Ad ogni modo, questa sua ultima produzione merita tutti gli applausi ricevuti al festival di Cannes e di certo tocca corde così intime come solo pochissimi registi sanno fare.
Di certo in ballo c’è il rapporto madre-figlia (costante che ritorna puntuale nei film del regista spagnolo) ma questo è fin troppo scontato da dire.
Questa volta la tematica omosessuale invece è solo sfumata rispetto agli altri lungometraggi del regista, il punto centrale del film è l’attribuzione della colpa. Sia quando si parla di darla agli altri sia quando si tratta del senso di colpa personale.

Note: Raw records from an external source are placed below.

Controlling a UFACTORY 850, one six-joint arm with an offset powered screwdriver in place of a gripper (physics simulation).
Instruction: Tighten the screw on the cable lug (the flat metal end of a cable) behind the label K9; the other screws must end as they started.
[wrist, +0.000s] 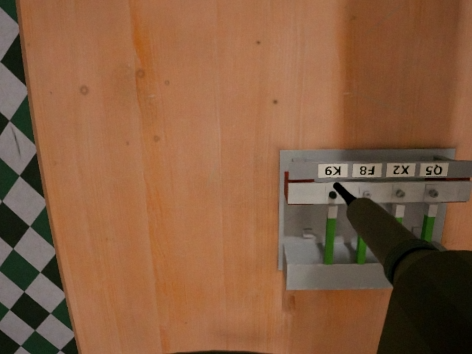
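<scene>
The label K9 (332, 171) is at the left end of a row of labels on the grey terminal block, upside down in the wrist view. The K9 screw (332, 195) shows as a dark round spot on the pale bar, above a green cable (329, 240) with a pale metal end. My screwdriver (337, 186) has no fingers; its black bit comes in from the lower right. In the picture, the tip lies between the K9 label and its screw, slightly right of the screw. Whether it touches anything cannot be told.
Labels F8 (367, 170), X2 (400, 170) and Q5 (433, 170) continue the row. Their screws (367, 194) (399, 193) (433, 193) look grey. The driver body covers parts of their cables. The wooden table's (175, 200) left edge borders a checkered floor (20, 205).
</scene>
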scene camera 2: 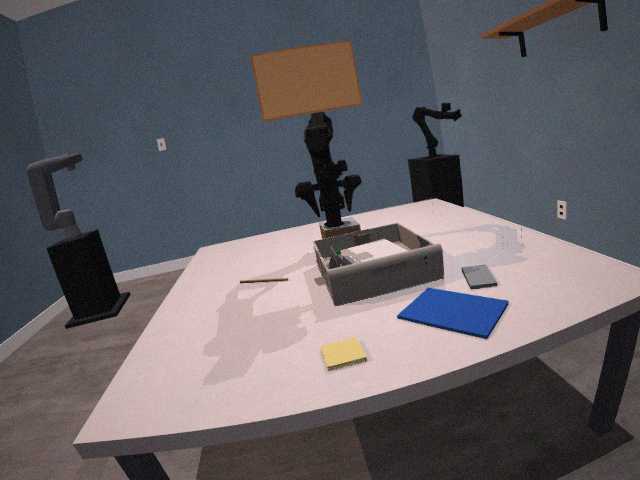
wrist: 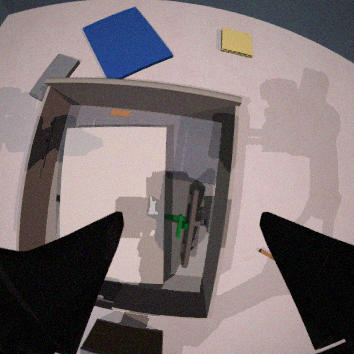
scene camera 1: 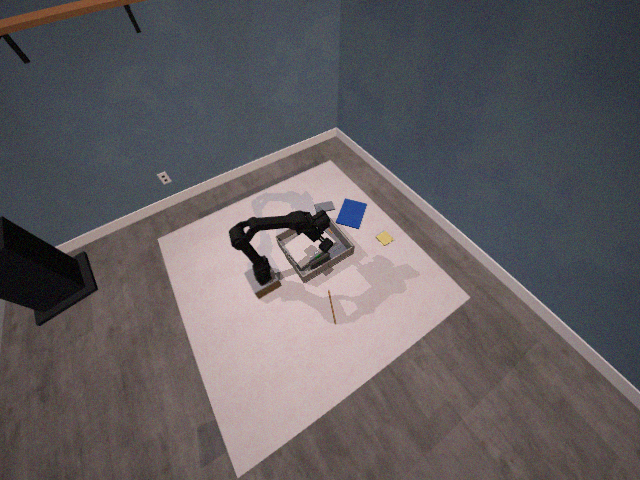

Il film probabilmente vuol farci capire quanto sia assurdo il “senso di colpa” per eventi fuori dal nostro controllo (nel caso della protagonista Julieta per la morte del marito ucciso da un uragano sulla sua barca) ma c’è soprattutto la stigmatizzazione della terribile facilità con cui gli umani giudicano e “danno la colpa” agli altri, anche amici e parenti stretti per comportamenti non consoni alla morale comune.
Julieta si comporta così col padre perché questo si invaghisce della colf indiana mentre sua madre sta male, ma a sua volta sarà “punita” in modo terribile dalla figlia per la morte del padre.
Il buon Pedro Almodòvar, forse rendendosi conto che ha già messo tanta carne al fuoco con questo film, lascia un poco sullo sfondo il contesto in cui è nato questo odio della figlia Antia per sua madre Julieta, tuttavia non manca di sottolineare che ciò avviene in un ritiro spirituale sui Pirenei in cui Antia trova la fede (e quindi di conseguenza il diritto di giudicare gli altri).
La punizione per la madre durerà per più di un decennio fino a quando in una lettera Antia racconta la madre di aver perso per u incidente il suo figlio maggiore e di essersi resa conto che non aveva diritto di farle provare quel dolore.
Non ci mostra il lieto fine Amlomodòvar, sarebbe facile far rincontrare Antia e Julieta sul lago di Como dove Antia viveva, ma il regista sceglie solo di raccontarci l’ansia per l’incontro. Il finale è lasciato all’immaginazione dello spettatore.